Arnold Harvey

Personal information
- Born: 17 April 1878 Kenstown, County Meath, Ireland
- Died: 25 December 1966 (aged 88)
- Batting: Right-handed
- Bowling: Right-arm medium

International information
- National side: Ireland;

Career statistics
| Competition | First-class |
| Matches | 2 |
| Runs scored | 113 |
| Batting average | 28.25 |
| 100s/50s | 0/1 |
| Top score | 62 |
| Balls bowled | 72 |
| Wickets | 2 |
| Bowling average | 39.00 |
| 5 wickets in innings | 0 |
| 10 wickets in match | 0 |
| Best bowling | 2/67 |
| Catches/stumpings | 1/– |
- Source: CricketArchive, 6 December 2022
- Rugby player
- School: Ellesmere College
- Notable relative(s): Duncan Harvey (brother) Frederick Harvey (brother)

Rugby union career

Senior career
- Years: Team / Apps / (Points)
- 18xx-18xx: Dublin University
- 18xx-19??: Monkstown

International career
- Years: Team / Apps / (Points)
- 1900-1903: Ireland / 8 / (0)

= Arnold Harvey =

Irish cricketer and Rugby Union player

Thomas Arnold Harvey (17 April 1878 – 25 December 1966) was an Irish cricketer and Rugby Union player. He was captain of Dublin University Cricket Club in 1902, and while still at Trinity College Dublin (TCD) toured with an Ireland XI. Harvey was also an international hurdler as a student.

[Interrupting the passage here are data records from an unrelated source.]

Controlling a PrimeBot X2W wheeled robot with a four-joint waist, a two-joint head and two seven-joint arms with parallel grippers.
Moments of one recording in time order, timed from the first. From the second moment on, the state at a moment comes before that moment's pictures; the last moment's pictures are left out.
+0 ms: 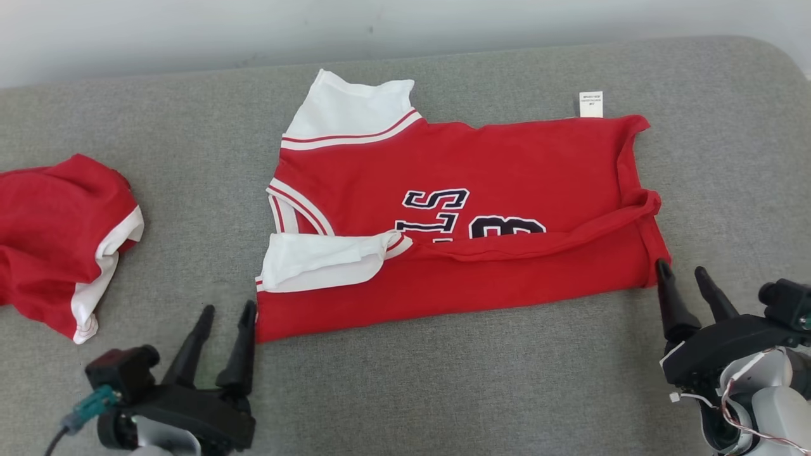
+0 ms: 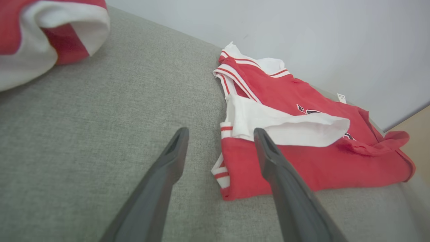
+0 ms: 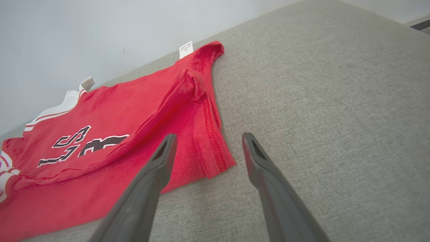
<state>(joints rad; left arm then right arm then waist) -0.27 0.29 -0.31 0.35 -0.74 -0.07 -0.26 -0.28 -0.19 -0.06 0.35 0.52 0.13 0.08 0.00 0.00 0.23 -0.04</state>
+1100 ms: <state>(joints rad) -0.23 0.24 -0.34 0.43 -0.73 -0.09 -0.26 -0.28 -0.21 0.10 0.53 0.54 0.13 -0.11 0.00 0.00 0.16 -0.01</state>
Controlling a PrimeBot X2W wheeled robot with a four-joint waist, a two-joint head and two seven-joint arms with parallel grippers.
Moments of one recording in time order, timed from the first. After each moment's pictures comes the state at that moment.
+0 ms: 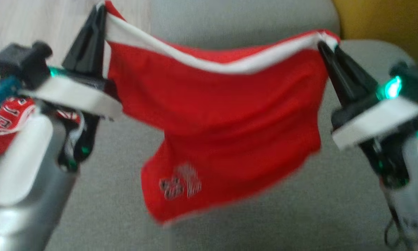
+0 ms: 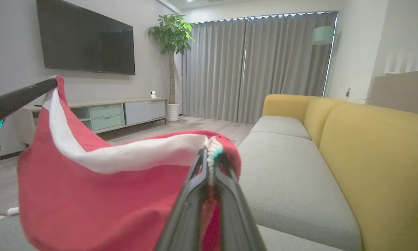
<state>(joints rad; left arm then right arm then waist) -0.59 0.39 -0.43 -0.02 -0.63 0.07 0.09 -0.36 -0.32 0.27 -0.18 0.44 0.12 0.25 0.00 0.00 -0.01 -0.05</state>
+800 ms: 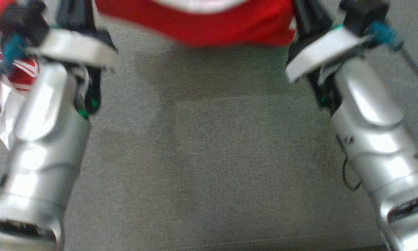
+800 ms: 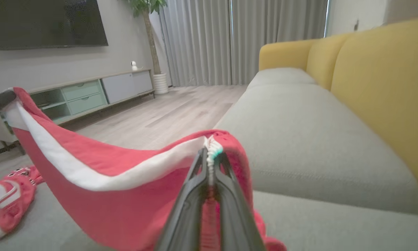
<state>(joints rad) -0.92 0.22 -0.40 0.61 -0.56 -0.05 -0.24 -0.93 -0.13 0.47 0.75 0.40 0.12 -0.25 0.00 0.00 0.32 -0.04</state>
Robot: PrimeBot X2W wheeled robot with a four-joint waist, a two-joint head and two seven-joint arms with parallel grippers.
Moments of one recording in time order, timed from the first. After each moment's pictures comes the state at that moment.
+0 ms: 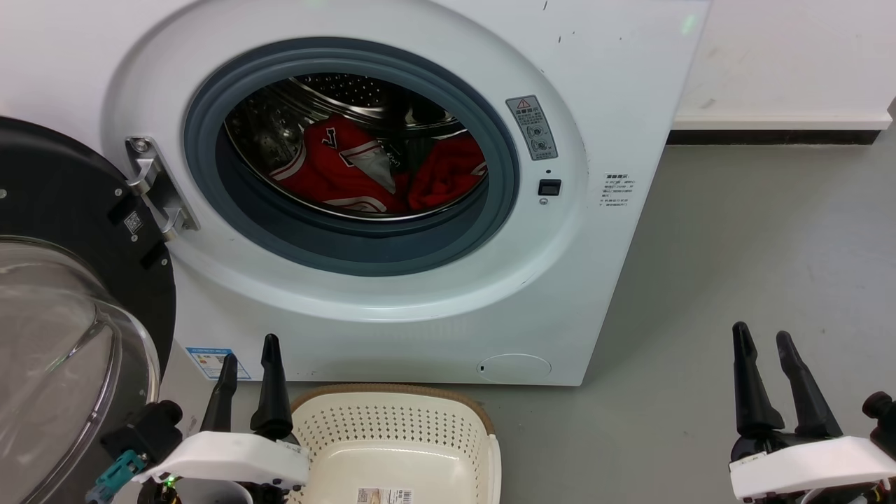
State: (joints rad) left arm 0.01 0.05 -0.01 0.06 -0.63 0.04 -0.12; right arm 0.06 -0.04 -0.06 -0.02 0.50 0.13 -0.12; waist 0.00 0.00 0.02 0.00
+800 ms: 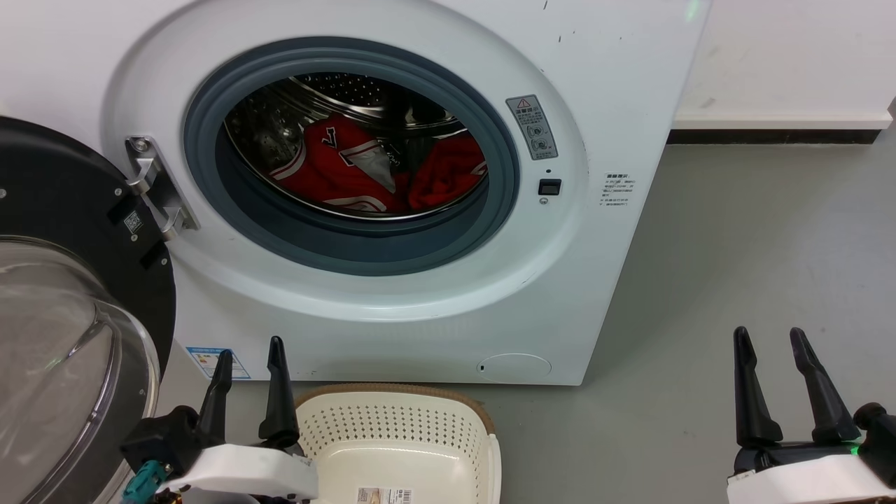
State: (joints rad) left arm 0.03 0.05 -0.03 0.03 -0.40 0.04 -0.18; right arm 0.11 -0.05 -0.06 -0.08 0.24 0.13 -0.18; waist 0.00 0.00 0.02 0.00
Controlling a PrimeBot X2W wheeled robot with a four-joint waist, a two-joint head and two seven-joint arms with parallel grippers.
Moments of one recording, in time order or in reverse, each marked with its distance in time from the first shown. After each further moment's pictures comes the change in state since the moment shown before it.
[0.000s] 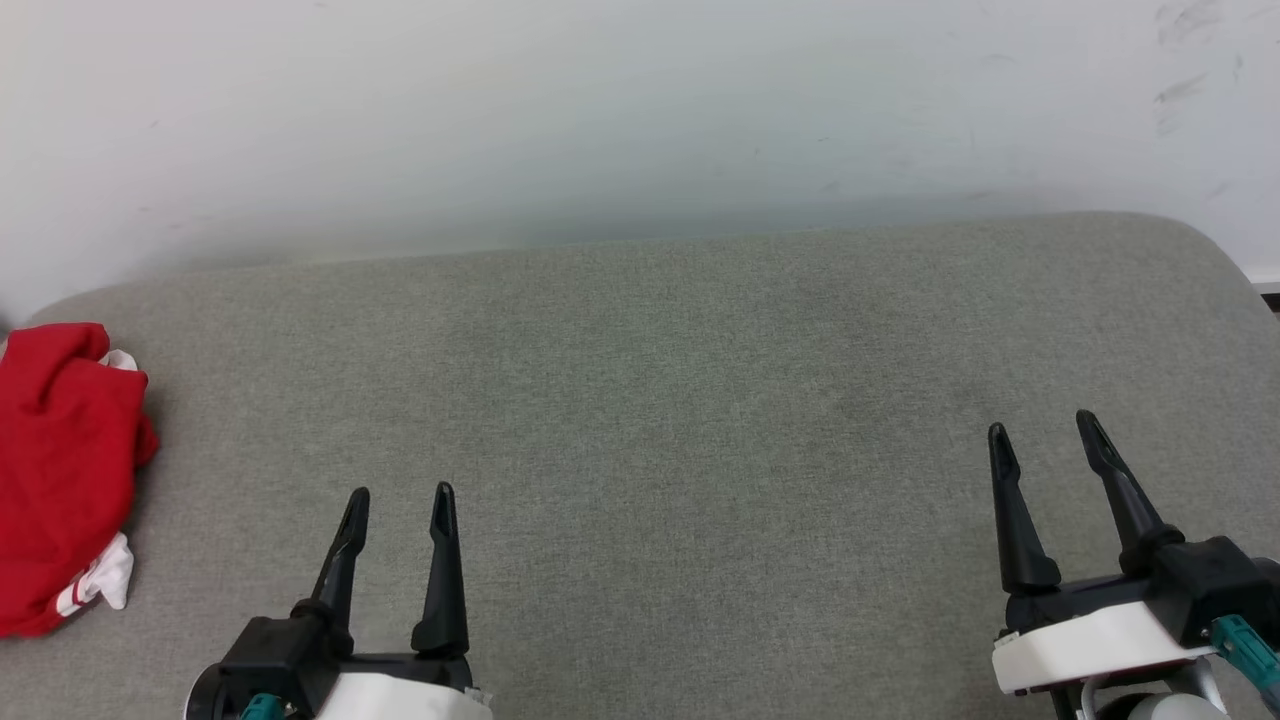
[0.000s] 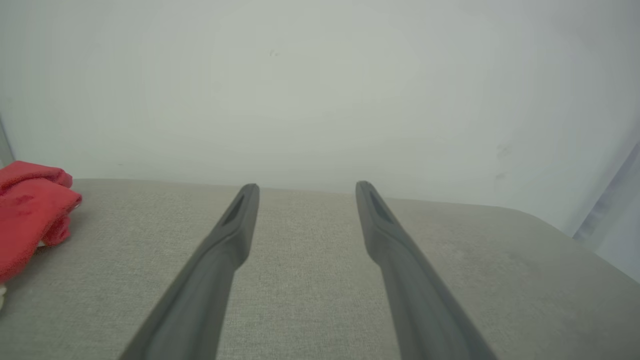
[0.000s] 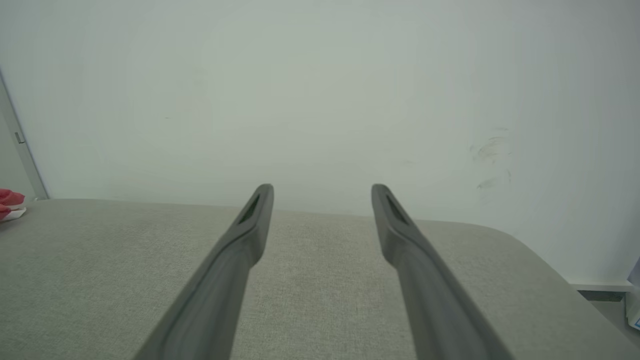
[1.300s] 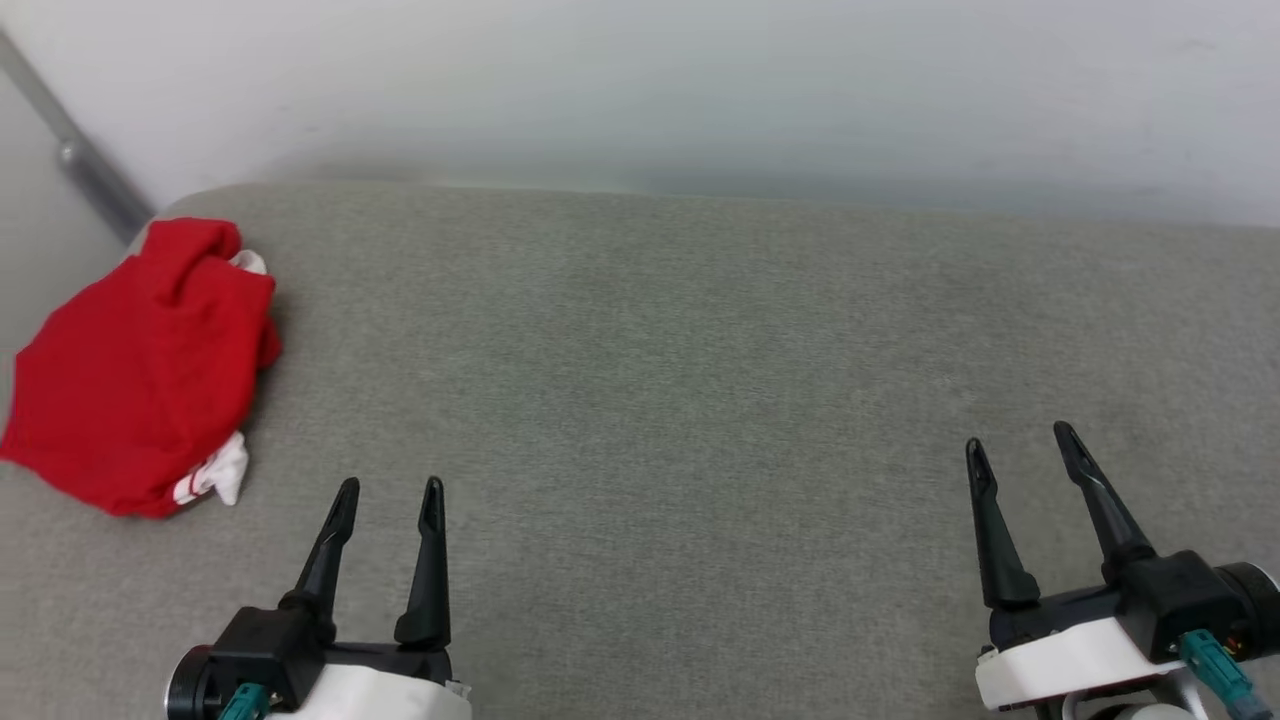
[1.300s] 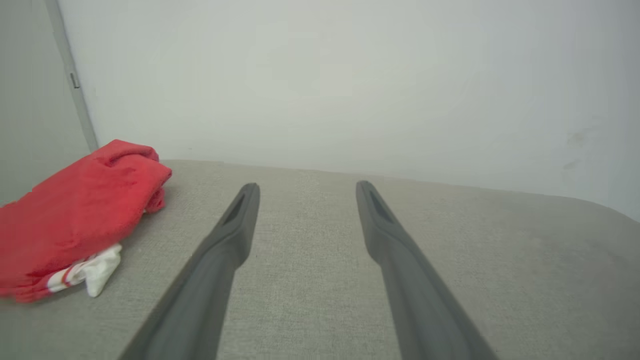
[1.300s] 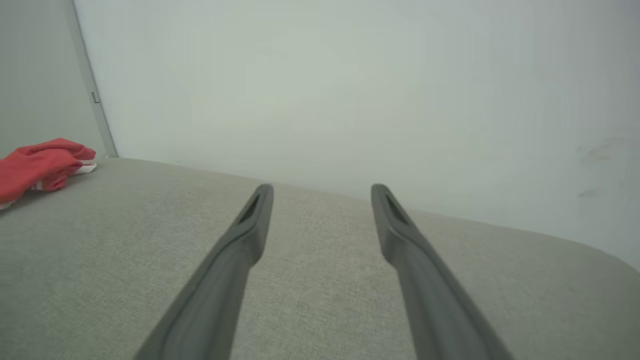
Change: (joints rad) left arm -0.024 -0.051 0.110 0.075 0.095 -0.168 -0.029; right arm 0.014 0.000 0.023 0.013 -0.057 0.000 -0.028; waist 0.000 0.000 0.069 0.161
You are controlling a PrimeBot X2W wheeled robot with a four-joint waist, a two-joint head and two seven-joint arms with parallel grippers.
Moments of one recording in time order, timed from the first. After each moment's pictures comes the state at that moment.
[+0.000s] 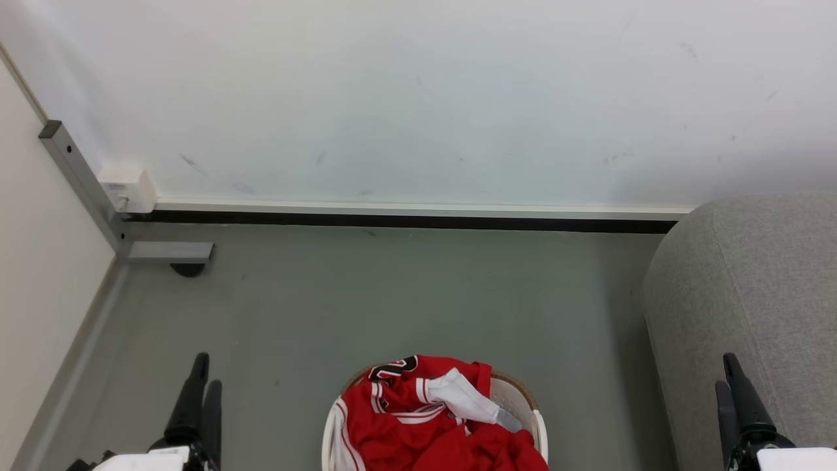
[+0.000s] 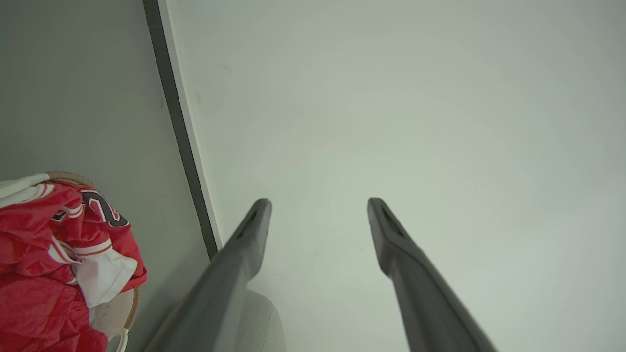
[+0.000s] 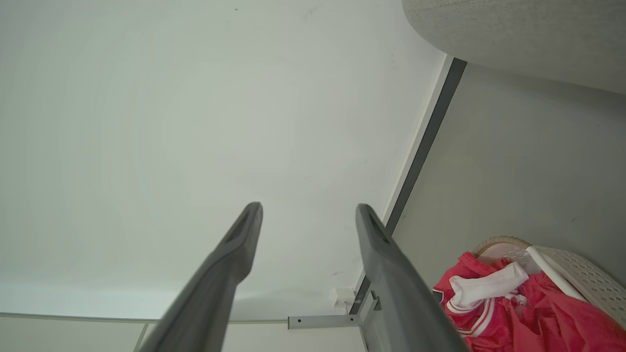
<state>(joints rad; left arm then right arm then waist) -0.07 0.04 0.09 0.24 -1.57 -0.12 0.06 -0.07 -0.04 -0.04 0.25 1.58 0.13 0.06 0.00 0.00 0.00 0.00</state>
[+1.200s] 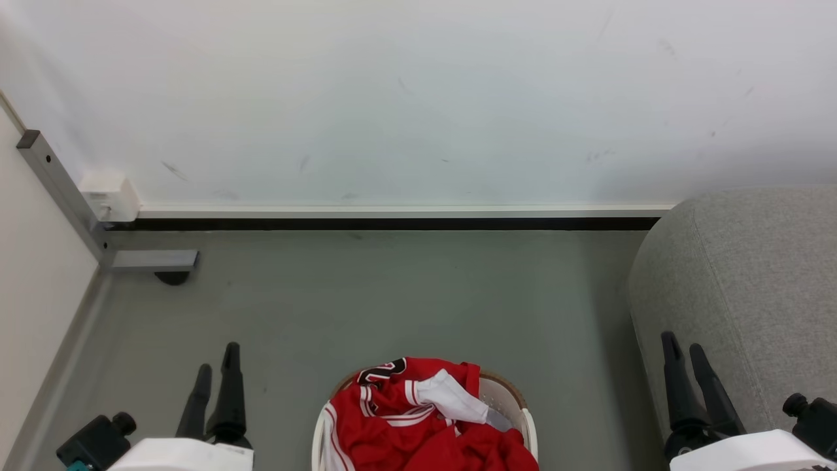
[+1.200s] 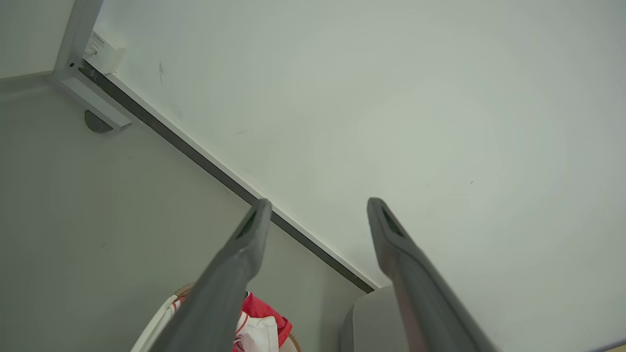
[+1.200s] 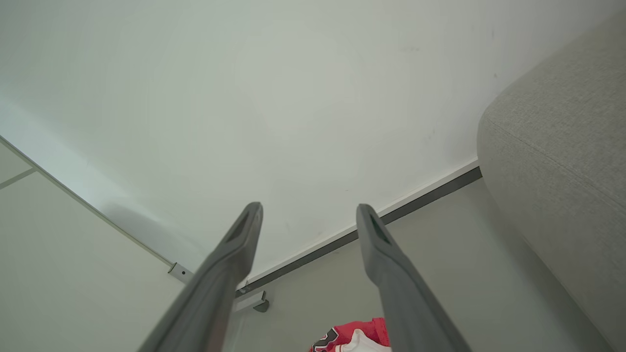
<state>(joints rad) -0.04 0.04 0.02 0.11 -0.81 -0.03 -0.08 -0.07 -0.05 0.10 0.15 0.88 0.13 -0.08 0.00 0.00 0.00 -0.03</state>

He later became a Church of Ireland (Anglican) bishop.

==Cricket==

A right-handed batsman and right-arm medium pace bowler, he played three times for the Ireland cricket team between 1901 and 1902, including two first-class matches.

===Playing career===

Harvey made his debut for Ireland against South Africa in June 1901. It was an unsuccessful debut, with Harvey being bowled for just one run and not taking a wicket when bowling. The following year, he played his only two first-class matches, against Oxford University and Cambridge University, taking 2/67 in the first innings of the Oxford match, his only wickets for Ireland, and scoring 62 in the first innings against Cambridge, his top score for Ireland.

===Statistics===

In his three matches for Ireland, he scored 115 runs at an average of 19.17 and took two wickets at an average of 52.00.

===1903 match against W G Grace===

Playing in a match at College Park (Trinity College) in Dublin for Dublin University against a London County XI in 1903 Harvey caught and bowled (for a duck!) W.G.Grace. Another future Bishop, Jack Crozier, performed a cartwheel as Grace walked reluctantly to the pavilion. Grace allegedly complained to the umpire that the crowd had come to see him bat and not to watch Harvey bowl. With the previous ball, Harvey had dismissed W.L. Murdoch, one time captain of Australia. Harvey faced the three fastest bowlers in the world playing for Dublin University against Australia, Leicestershire & South Africa; they were Cotter, Kortright and Cootzee. He held that Cotter was a bodyline bowler long before Larwood came on the scene.

==Rugby Union==
Harvey played rugby for Dublin University, Monkstown and Ireland. In October 1899, together with James Myles, he was a member of the Ireland team that went on a tour of Canada.
This was their first ever overseas tour. Then between 1900 and 1903, Harvey made 8 full appearances. He made his full international debut on 17 March 1900 in a 3–0 defeat against Wales. He made his final appearance against the same opponents on 14 March 1903 in an 18–0 defeat at Cardiff Arms Park. Among his teammates on the day was debutant James Cecil Parke. Two of Arnold's brothers, Duncan and Frederick, also played rugby union for Ireland and his son Brian, also a clergyman, played for Leinster.

==Church career==
Arnold Harvey was ordained a clergyman in the Church of Ireland (Anglican) in 1904, and was a curate at St Stephen's Church, Dublin. In 1908 he was appointed Rector at Lissadell, Sligo, and subsequently held parishes at Portrush, County Antrim, and at Booterstown, County Dublin. From 1929 to 1935 he was Professor of Pastoral Theology at TCD, and from 1933 to 1935 he was Dean of St Patrick's Cathedral, Dublin. He was Bishop of Cashel and Waterford from 1935 to 1958.

==Education==
Arnold was educated at Ellesmere College, Ellesmere, Shropshire from May 1889 to July 1896.